Pollen and spore identification (minimally 300 grains per sample) was based on reference collections of the United States Geological Survey (Reston, VA) and Willard et al. (2004). Absolute pollen concentrations were calculated using the marker-grain method described by Benninghoff (1962). Marker tablets of Lycopodium spores were the source of the exotic grains, and the quantity of Lycopodium spores in the marker tablets was determined by the manufacturer with a Coulter Counter following the procedures of Stockmarr (1973).
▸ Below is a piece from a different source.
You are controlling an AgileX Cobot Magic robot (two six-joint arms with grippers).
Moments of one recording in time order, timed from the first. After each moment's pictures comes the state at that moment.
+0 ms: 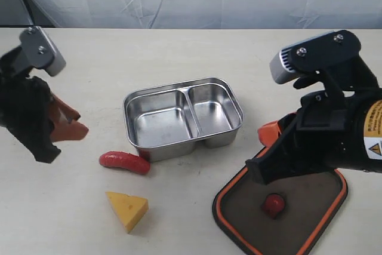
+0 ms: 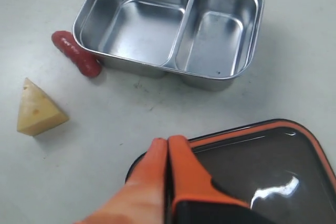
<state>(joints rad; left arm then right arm) -0.17 1.36 -0.72 -0.73 0.71 1.30 0.99 1.00 -0.63 -0.25 0.52 0.44</state>
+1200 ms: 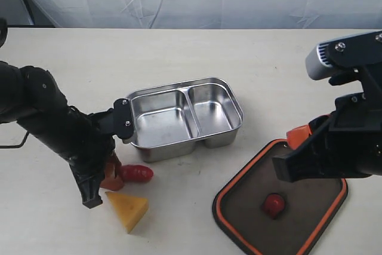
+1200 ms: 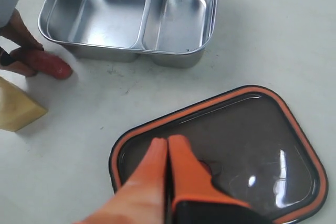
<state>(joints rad) -0.42 1.78 -0.77 -0.62 0.54 1.38 0.99 0.92 -0.63 -0.30 0.67 0.57</state>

Absolute pollen concentration was calculated using the formula (Maher, 1981): Pconc=RM/V,
Where: Pconc = pollen per gram dry sediment; R=pollen grains counted/marker grains counted; M=marker grains added; V=dry weight of sediment
Our interpretations of past plant communities are based on the quantitative method of modern analogs (Overpeck et al., 1985). We calculated squared chord distance (SCD) between down-core pollen assemblages and a suite of 197 surface samples collected throughout southern Florida in the early 1960s and 1995-2002 (Willard et al., 2001b and this research) to define the similarity between each fossil and modern pollen assemblage. Internal comparison among surface samples from ten vegetation types indicates that samples with SCD values < 0.15 may be considered close analogs (Willard et al., 2001b). If analogs were present for a fossil assemblage, we identified the source vegetation for the fossil assemblage as one of the twelve types represented in the modern database. We divided cores into pollen zones based on a combination of visual inspection, objective zonation using CONISS (Grimm, 1992), and modern analogs.